EXERCISE REQUIREMENTS ▸ Your job is to print the listing exactly.

_ _ _

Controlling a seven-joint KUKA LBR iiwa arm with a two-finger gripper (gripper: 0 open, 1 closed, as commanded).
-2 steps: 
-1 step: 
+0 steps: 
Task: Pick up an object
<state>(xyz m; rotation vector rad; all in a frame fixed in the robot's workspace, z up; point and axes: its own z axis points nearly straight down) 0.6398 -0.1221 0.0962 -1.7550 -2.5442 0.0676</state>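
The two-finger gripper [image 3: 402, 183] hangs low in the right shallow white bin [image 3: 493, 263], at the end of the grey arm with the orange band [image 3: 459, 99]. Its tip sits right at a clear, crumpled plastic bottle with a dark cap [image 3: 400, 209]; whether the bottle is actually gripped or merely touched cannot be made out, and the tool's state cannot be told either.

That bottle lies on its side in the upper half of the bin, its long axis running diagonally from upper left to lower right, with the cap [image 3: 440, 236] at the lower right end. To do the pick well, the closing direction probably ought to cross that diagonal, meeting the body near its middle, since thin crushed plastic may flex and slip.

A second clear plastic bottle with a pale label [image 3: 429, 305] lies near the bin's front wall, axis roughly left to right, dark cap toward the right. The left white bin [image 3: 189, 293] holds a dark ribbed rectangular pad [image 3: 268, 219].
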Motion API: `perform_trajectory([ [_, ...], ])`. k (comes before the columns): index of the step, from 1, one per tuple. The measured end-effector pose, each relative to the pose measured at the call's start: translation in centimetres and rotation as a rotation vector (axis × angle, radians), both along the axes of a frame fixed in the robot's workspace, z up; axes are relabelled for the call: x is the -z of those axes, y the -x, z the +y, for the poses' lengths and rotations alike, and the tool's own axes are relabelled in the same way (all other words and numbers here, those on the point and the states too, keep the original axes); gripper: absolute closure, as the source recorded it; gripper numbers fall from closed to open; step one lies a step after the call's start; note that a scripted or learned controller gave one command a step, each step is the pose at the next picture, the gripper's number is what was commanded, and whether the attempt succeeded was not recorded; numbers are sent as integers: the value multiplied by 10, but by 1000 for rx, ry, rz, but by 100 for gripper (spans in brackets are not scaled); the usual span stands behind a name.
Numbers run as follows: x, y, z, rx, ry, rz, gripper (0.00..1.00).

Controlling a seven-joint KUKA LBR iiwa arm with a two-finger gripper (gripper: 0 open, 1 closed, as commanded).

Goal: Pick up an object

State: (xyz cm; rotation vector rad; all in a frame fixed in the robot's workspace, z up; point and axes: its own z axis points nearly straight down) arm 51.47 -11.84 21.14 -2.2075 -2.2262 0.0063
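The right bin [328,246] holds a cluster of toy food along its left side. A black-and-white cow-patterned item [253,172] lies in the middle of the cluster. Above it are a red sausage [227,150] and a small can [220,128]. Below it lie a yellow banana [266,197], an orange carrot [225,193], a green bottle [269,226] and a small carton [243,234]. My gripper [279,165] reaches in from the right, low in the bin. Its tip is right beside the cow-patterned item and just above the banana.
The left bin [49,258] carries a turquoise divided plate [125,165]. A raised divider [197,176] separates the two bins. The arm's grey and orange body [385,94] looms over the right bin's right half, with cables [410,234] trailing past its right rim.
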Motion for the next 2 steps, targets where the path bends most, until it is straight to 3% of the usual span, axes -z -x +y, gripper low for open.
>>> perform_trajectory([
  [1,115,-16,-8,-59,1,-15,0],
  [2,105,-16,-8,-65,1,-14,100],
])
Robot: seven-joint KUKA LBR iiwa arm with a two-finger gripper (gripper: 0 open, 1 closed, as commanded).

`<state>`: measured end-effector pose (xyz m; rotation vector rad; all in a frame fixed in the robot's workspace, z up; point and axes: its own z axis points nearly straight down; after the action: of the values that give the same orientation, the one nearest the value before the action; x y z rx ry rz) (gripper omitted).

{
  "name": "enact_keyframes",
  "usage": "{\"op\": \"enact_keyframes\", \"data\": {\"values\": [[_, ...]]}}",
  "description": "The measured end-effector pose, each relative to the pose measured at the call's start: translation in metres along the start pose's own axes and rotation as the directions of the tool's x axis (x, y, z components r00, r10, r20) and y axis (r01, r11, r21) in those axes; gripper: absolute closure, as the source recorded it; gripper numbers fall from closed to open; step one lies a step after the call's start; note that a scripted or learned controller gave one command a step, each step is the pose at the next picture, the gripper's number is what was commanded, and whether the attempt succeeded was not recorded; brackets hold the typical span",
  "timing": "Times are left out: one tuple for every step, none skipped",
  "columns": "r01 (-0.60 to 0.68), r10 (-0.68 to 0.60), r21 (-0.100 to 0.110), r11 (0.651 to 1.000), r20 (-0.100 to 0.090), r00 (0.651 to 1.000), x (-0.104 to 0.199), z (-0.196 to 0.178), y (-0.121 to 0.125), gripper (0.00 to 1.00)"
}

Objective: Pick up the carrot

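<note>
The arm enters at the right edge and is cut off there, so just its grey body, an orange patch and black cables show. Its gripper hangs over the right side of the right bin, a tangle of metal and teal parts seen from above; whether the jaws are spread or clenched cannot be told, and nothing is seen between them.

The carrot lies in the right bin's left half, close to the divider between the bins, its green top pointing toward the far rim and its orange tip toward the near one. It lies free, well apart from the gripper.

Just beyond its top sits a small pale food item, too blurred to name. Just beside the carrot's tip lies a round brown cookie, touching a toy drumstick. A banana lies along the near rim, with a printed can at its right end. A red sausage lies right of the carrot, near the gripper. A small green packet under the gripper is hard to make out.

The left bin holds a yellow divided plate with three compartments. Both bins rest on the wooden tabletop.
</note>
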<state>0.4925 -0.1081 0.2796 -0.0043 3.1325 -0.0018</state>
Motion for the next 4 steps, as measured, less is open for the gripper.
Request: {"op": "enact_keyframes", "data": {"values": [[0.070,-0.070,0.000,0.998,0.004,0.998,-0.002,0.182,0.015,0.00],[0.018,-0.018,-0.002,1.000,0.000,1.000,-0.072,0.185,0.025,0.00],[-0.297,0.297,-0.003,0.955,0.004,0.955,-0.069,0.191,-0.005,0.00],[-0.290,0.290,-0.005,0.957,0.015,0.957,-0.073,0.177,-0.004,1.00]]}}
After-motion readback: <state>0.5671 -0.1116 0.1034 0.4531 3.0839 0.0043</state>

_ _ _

TASK OUTPUT ▸
Controlling a seven-joint KUKA LBR iiwa arm with a two-finger gripper (gripper: 0 open, 1 closed, as commanded).
-2 steps: 
-1 step: 
+0 steps: 
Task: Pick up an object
<state>(xyz m; rotation vector rad; all in a frame fixed in the robot's workspace, z up; point and axes: its own z axis points nearly straight down) 0.6398 -0.1221 0.0962 -1.7550 -2.5442 0.0676</state>
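The two-finger gripper [image 3: 402, 183] hangs low in the right shallow white bin [image 3: 493, 263], at the end of the grey arm with the orange band [image 3: 459, 99]. Its tip sits right at a clear, crumpled plastic bottle with a dark cap [image 3: 400, 209]; whether the bottle is actually gripped or merely touched cannot be made out, and the tool's state cannot be told either.

That bottle lies on its side in the upper half of the bin, its long axis running diagonally from upper left to lower right, with the cap [image 3: 440, 236] at the lower right end. To do the pick well, the closing direction probably ought to cross that diagonal, meeting the body near its middle, since thin crushed plastic may flex and slip.

A second clear plastic bottle with a pale label [image 3: 429, 305] lies near the bin's front wall, axis roughly left to right, dark cap toward the right. The left white bin [image 3: 189, 293] holds a dark ribbed rectangular pad [image 3: 268, 219].
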Motion API: `perform_trajectory([ [_, ...], ])`. k (comes before the columns): index of the step, from 1, one per tuple. The measured end-effector pose, each relative to the pose measured at the call's start: translation in centimetres and rotation as a rotation vector (axis × angle, radians), both along the axes of a frame fixed in the robot's workspace, z up; axes are relabelled for the call: x is the -z of those axes, y the -x, z the +y, for the poses' lengths and rotations alike, and the tool's own axes are relabelled in the same way (all other words and numbers here, those on the point and the states too, keep the original axes); gripper: absolute closure, as the source recorded it; gripper numbers fall from closed to open; step one lies a step after the call's start; note that a scripted or learned controller gave one command a step, each step is the pose at the next picture, the gripper's number is what was commanded, and whether the attempt succeeded was not recorded; numbers are sent as integers: the value multiplied by 10, but by 1000 for rx, ry, rz, but by 100 for gripper (spans in brackets are not scaled); the usual span stands behind a name.
Numbers run as follows: x, y, z, rx, ry, rz, gripper (0.00..1.00).

Controlling a seven-joint KUKA LBR iiwa arm with a two-finger gripper (gripper: 0 open, 1 closed, as commanded).

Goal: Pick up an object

State: (xyz cm; rotation vector rad; all in a frame fixed in the robot's workspace, z up; point and axes: its own z axis points nearly straight down) arm 51.47 -11.84 21.14 -2.2075 -2.2262 0.0063
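The right bin [328,246] holds a cluster of toy food along its left side. A black-and-white cow-patterned item [253,172] lies in the middle of the cluster. Above it are a red sausage [227,150] and a small can [220,128]. Below it lie a yellow banana [266,197], an orange carrot [225,193], a green bottle [269,226] and a small carton [243,234]. My gripper [279,165] reaches in from the right, low in the bin. Its tip is right beside the cow-patterned item and just above the banana.
The left bin [49,258] carries a turquoise divided plate [125,165]. A raised divider [197,176] separates the two bins. The arm's grey and orange body [385,94] looms over the right bin's right half, with cables [410,234] trailing past its right rim.
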Motion for the next 2 steps, targets where the path bends most, until it is straight to 3% of the usual span, axes -z -x +y, gripper low for open.
>>> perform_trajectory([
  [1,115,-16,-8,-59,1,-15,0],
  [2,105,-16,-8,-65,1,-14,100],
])
Robot: seven-joint KUKA LBR iiwa arm with a two-finger gripper (gripper: 0 open, 1 closed, as commanded).

`<state>`: measured end-effector pose (xyz m; rotation vector rad; all in a frame fixed in the robot's workspace, z up; point and axes: its own z axis points nearly straight down; after the action: of the values that give the same orientation, the one nearest the value before the action; x y z rx ry rz) (gripper omitted).

{
  "name": "enact_keyframes",
  "usage": "{\"op\": \"enact_keyframes\", \"data\": {\"values\": [[_, ...]]}}",
  "description": "The measured end-effector pose, each relative to the pose measured at the call's start: translation in metres along the start pose's own axes and rotation as the directions of the tool's x axis (x, y, z components r00, r10, r20) and y axis (r01, r11, r21) in those axes; gripper: absolute closure, as the source recorded it; gripper numbers fall from closed to open; step one lies a step after the call's start; note that a scripted or learned controller gave one command a step, each step is the pose at the next picture, the gripper's number is what was commanded, and whether the attempt succeeded was not recorded; brackets hold the typical span",
  "timing": "Times are left out: one tuple for every step, none skipped",
  "columns": "r01 (-0.60 to 0.68), r10 (-0.68 to 0.60), r21 (-0.100 to 0.110), r11 (0.651 to 1.000), r20 (-0.100 to 0.090), r00 (0.651 to 1.000), x (-0.104 to 0.199), z (-0.196 to 0.178), y (-0.121 to 0.125), gripper (0.00 to 1.00)"
}

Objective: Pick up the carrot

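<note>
The arm enters at the right edge and is cut off there, so just its grey body, an orange patch and black cables show. Its gripper hangs over the right side of the right bin, a tangle of metal and teal parts seen from above; whether the jaws are spread or clenched cannot be told, and nothing is seen between them.

The carrot lies in the right bin's left half, close to the divider between the bins, its green top pointing toward the far rim and its orange tip toward the near one. It lies free, well apart from the gripper.

Just beyond its top sits a small pale food item, too blurred to name. Just beside the carrot's tip lies a round brown cookie, touching a toy drumstick. A banana lies along the near rim, with a printed can at its right end. A red sausage lies right of the carrot, near the gripper. A small green packet under the gripper is hard to make out.

The left bin holds a yellow divided plate with three compartments. Both bins rest on the wooden tabletop.
</note>
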<state>0.4925 -0.1081 0.2796 -0.0043 3.1325 -0.0018</state>
Motion for the next 4 steps, as measured, less is open for the gripper.
Request: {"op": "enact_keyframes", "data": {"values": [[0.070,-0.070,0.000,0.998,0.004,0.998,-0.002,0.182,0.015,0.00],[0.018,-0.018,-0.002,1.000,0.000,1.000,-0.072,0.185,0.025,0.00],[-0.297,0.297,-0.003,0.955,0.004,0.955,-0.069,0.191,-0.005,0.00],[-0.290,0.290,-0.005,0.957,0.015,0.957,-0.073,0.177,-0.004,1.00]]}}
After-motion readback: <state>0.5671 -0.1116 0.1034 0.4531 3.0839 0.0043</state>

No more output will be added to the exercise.